The design of green heterogeneous catalysts for the efficient conversion of biomass into platform molecules is a key aim of sustainable chemistry. Graphene oxide prepared from Hummers oxidation of graphite was proven to be a green and efficient carbocatalyst for the dehydration of fructose into 5‐hydroxymethylfurfural (HMF) in some three‐carbon and four‐carbon alcohol mediated solvent systems. HMF was obtained in up to 87 % yield in 90 vol % isopropanol‐mediated DMSO solvent. Some control experiments and analytical data showed that a small number of sulfonic groups and abundance of oxygen‐containing groups (alcohols, epoxides, carboxylates) have an important synergic effect in maintaining the high performance of graphene oxide.

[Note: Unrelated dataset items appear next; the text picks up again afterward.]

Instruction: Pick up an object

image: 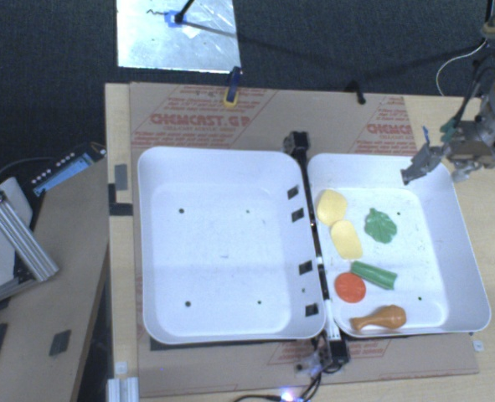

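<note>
The right bin (467,249) holds several toy foods. Two yellow pieces (332,207) (346,239) lie by its left wall. A green leafy piece (380,225) sits in the middle, with a green stick-shaped piece (373,275) below it. A red round piece (350,287) and a brown drumstick (379,317) lie near the front edge. My gripper (439,169) hangs above the bin's far right corner, open, with nothing between its fingers. It is well apart from all the pieces.
The left bin (159,249) stands beside the right one, with a black hinged divider (307,224) between them. Both rest on a cardboard sheet (197,111). A metal plate (178,22) lies at the back and an aluminium rail (12,233) at the left.
</note>
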`<control>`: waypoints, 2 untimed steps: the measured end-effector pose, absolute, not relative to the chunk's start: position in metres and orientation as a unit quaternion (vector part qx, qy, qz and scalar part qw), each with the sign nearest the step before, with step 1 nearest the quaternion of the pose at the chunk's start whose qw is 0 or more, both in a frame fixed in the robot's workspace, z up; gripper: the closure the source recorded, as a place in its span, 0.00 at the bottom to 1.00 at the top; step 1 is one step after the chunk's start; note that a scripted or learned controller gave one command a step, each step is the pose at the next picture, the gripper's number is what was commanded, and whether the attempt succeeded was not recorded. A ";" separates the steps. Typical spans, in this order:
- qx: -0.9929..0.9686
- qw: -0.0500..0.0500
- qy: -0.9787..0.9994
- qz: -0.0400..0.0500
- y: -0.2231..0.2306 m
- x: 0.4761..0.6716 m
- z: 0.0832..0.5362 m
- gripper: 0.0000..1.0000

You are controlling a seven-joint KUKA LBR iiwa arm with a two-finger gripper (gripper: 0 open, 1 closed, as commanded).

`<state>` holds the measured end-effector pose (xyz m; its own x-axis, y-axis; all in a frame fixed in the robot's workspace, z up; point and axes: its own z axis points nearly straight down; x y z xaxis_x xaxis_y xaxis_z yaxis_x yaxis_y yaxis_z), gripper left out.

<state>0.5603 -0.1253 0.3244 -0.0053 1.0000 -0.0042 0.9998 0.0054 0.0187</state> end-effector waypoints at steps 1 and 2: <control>0.704 0.003 0.711 0.002 -0.125 0.560 0.326 1.00; 0.705 0.010 0.709 0.005 -0.149 0.560 0.546 1.00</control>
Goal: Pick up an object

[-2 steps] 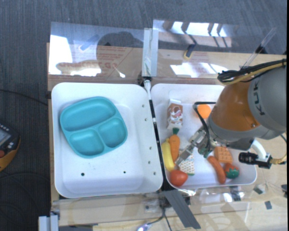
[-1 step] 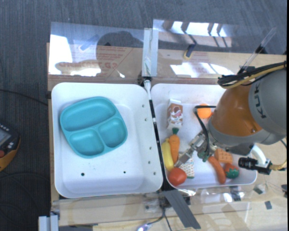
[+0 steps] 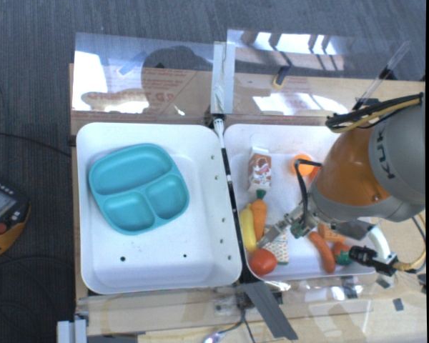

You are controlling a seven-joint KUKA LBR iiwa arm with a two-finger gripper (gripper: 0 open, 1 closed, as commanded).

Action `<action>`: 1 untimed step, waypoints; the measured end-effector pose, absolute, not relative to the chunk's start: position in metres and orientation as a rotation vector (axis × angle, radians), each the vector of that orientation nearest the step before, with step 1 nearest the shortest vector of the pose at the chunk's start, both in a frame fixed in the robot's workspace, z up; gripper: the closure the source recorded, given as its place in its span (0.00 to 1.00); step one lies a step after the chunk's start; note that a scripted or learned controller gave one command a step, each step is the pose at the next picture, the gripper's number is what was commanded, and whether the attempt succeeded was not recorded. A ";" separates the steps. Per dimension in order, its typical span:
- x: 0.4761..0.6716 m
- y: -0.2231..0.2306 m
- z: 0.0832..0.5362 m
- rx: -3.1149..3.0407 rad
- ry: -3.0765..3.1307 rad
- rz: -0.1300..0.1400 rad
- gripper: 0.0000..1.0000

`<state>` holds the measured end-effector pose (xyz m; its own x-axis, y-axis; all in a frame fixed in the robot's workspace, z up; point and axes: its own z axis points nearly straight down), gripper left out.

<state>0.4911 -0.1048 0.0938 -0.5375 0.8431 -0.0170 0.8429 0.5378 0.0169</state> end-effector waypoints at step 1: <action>0.489 -0.104 0.093 1.707 2.621 0.013 0.00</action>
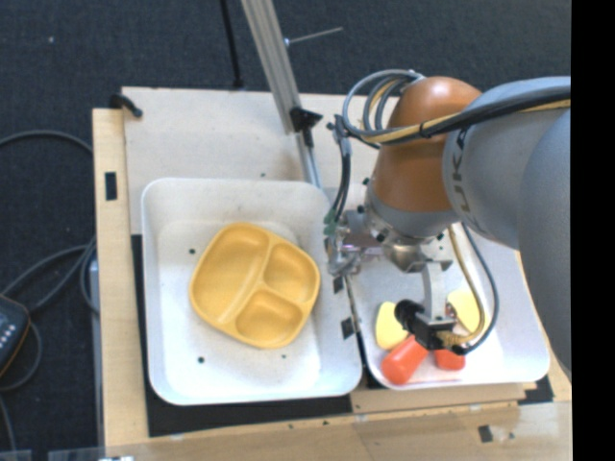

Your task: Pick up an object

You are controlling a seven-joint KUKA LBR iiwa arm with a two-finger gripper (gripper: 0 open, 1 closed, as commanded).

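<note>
In the right bin, near its front edge, lie a yellow piece, an orange-red object and a small red piece. Another yellow piece lies a little to their right. My gripper hangs under the orange-banded wrist, over the left half of this bin and just behind these objects. The wrist hides most of the gripper. I see nothing held in it.
A yellow divided plate lies in the middle of the left bin. A slanted aluminium rail rises behind the bins. The arm covers the back of the right bin.
</note>
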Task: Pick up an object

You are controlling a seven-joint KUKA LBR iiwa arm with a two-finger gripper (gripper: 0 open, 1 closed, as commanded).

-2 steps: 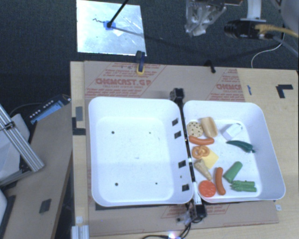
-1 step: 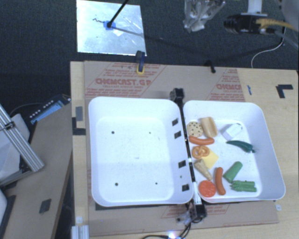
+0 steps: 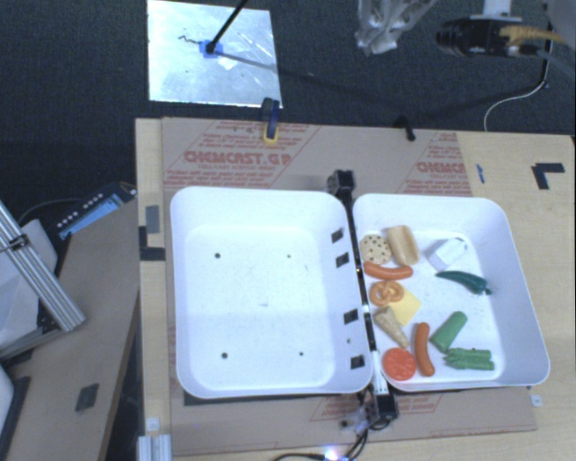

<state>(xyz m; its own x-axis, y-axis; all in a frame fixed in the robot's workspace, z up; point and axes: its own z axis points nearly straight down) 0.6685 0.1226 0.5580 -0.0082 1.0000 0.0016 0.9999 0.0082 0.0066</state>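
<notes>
Blurred at the top edge of the view, above the dark floor and well beyond the bins: hand, pale grey, well apart from every object. Impossible to tell whether released or clenched; nothing visibly grasped. On the surface, a cardboard sheet with red print, bearing the left bin and right bin side by side, touching along a black hinge strip. All candidates for picking lie in the right bin, crowded toward its left wall. At the upper left, a round cookie just beside a bread roll; right of those, a white piece, hard to identify. Below the cookie, a sausage lying crosswise, then a pretzel touching a yellow cheese wedge. Lower still, a tan cone, a red tomato and a second sausage standing nearly lengthwise beside it. Toward the middle, a dark green pepper, a light green cucumber tilted, and green beans near the lower rim. Beyond the cardboard, a yellow clamp and a silver sheet on the floor.
</notes>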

A highly efficient and robust Cu/SiO2 catalyst prepared by the ammonia evaporation hydrothermal method for glycerol hydrogenolysis to 1,2-propanediol

A highly efficient and robust Cu/SiO2 catalyst from a pure-phase copper phyllosilicate precursor was successfully fabricated by the ammonia evaporation hydrothermal (AEH) method. The impregnation (IM) Cu/SiO2 catalyst was prepared for comparison. The structure, morphologies, thermal stability and surface chemical state of these catalysts were comprehensively characterized by ICP, BET, XRD (in situ XRD), N2O chemisorption, H2-TPR, IR and Raman spectroscopy, TEM and XPS. Compared to the IM sample, the AEH catalyst was exceedingly highly active and stable (300 h) for glycerol hydrogenolysis to 1,2-propanediol. The unprecedented catalytic performance was attributed to the strong interaction between Cu and SiO2 species derived from copper phyllosilicate, well-dispersed Cu nanoparticles and the cooperative effect of Cu0 and Cu+. Moreover, active Cu0 species were identified as the primary active sites for glycerol hydrogenolysis, as corroborated by the strong correlation between 1,2-propanediol yield and Cu surface area.

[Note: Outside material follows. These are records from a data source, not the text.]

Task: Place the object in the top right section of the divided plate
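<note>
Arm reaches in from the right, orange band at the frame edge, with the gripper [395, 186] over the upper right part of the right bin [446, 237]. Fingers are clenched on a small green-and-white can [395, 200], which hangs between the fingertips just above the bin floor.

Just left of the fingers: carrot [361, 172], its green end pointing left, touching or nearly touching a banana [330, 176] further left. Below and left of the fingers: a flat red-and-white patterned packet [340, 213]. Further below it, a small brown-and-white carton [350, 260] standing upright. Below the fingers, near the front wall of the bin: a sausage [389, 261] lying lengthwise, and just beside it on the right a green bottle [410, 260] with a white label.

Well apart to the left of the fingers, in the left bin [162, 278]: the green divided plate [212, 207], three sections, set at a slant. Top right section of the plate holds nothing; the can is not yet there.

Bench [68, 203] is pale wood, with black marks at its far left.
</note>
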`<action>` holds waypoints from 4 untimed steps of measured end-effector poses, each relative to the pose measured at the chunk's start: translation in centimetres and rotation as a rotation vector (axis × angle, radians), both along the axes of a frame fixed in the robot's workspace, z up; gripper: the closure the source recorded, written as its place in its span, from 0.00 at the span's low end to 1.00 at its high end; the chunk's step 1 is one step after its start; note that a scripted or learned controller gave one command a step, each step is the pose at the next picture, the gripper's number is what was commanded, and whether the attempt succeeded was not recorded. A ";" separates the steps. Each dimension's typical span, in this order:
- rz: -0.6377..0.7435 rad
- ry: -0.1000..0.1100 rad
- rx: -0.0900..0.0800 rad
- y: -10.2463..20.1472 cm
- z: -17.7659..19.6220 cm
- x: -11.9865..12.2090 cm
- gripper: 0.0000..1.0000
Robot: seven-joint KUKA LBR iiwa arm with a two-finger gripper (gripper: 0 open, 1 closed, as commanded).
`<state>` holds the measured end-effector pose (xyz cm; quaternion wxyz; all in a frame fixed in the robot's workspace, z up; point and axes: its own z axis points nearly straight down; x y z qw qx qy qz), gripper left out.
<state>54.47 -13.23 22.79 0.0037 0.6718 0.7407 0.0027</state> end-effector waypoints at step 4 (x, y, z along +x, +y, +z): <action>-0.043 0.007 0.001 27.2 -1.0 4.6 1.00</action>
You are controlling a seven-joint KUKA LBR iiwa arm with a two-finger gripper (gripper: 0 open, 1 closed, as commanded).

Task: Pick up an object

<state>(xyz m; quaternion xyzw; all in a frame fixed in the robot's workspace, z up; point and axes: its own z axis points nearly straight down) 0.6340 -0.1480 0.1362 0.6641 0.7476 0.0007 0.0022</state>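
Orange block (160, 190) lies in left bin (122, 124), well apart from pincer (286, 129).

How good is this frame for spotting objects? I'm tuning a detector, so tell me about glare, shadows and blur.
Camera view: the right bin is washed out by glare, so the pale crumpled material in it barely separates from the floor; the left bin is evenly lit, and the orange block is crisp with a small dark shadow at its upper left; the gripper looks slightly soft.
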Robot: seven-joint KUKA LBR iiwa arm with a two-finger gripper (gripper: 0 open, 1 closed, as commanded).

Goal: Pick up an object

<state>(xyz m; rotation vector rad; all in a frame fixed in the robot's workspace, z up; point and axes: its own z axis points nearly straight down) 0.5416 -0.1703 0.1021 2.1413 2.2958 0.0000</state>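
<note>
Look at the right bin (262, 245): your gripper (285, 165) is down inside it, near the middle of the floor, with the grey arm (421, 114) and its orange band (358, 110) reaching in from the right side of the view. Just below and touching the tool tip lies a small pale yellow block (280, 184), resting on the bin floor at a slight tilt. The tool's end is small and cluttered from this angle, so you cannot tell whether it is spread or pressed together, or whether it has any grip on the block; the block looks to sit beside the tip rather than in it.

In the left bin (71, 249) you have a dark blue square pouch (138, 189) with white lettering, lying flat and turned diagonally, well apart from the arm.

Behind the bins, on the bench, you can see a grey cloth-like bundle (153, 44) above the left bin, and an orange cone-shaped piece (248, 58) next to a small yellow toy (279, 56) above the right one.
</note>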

Water‐Promoted Hydrogenation of Levulinic Acid to γ‐Valerolactone on Supported Ruthenium Catalyst

A highly efficient and green process for the hydrogenation of biomass‐derived levulinic acid (LA) to γ‐valerolactone (GVL) has been developed. GVL was obtained in a yield of 99.9 mol % with a turnover frequency as high as 7676 h−1 in aqueous medium by using a Ru/TiO2 catalyst under mild reaction conditions (70 °C). The strong interaction between Ru and TiO2 facilitated both the dispersion of Ru nanoparticles and the stability of the catalyst. In addition, as solvent, water participated in the hydrogenation of LA, which was confirmed by an isotope‐ labeling experiment with D (D2O). Specifically, the H atom(s) in water took part in the hydrogenation of the CO group of LA, which promoted the catalytic activity and GVL yield remarkably.

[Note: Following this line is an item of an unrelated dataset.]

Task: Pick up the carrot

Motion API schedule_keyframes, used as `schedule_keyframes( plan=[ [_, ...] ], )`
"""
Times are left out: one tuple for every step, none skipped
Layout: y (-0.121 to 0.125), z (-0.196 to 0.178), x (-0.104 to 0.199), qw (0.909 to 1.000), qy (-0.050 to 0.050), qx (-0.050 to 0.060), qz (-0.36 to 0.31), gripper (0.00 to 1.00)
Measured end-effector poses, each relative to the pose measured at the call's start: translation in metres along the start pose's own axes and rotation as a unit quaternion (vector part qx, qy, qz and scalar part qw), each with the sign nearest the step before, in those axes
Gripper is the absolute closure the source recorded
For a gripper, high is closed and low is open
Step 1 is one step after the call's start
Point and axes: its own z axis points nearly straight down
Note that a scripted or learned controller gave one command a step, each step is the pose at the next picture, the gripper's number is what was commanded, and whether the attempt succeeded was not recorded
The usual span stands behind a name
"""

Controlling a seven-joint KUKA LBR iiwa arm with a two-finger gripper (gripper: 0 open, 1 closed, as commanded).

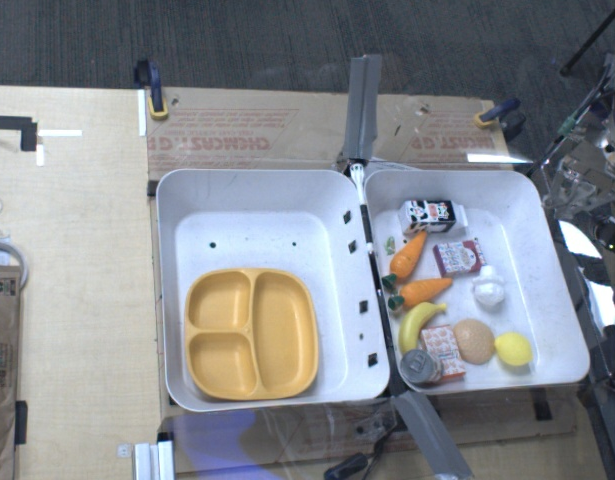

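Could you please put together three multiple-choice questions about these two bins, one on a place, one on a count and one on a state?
1. Where does the yellow divided plate lie?
A. In the left bin
B. In the right bin
C. On the cardboard

2. How many carrots are in the right bin?
A. One
B. Two
C. Four

3. How does the banana lie?
A. On the bin floor among the other toys
B. On the plate
C. Outside both bins

Answers: 1 A, the plate sits on the left bin's floor. 2 B, an upper carrot and a lower carrot show. 3 A, it rests below the lower carrot.

Grey metal arm, dark cables
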Motion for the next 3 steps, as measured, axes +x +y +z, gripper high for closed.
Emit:
schedule_keyframes(
  plan=[
    [0.062,-0.025,0.035,0.9981,0.000,0.000,-0.061,1.00],
    [0.025,-0.155,0.046,0.9890,0.000,0.000,-0.148,1.00],
    [0.063,-0.126,0.032,0.9930,0.000,0.001,-0.118,1.00]
  ],
)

A new strategy for the efficient synthesis of 2-methylfuran and γ-butyrolactone

A novel process involving the coupling of the hydrogenation of furfural and the dehydrogenation of 1,4-butanediol has been studied in the vapor phase for the synthesis of 2-methylfuran (2-MF) and γ-butyrolactone (γ-BL) over the same Cu-based catalyst. It was found that hydrogen and heat energy are utilized with high efficiency in this process.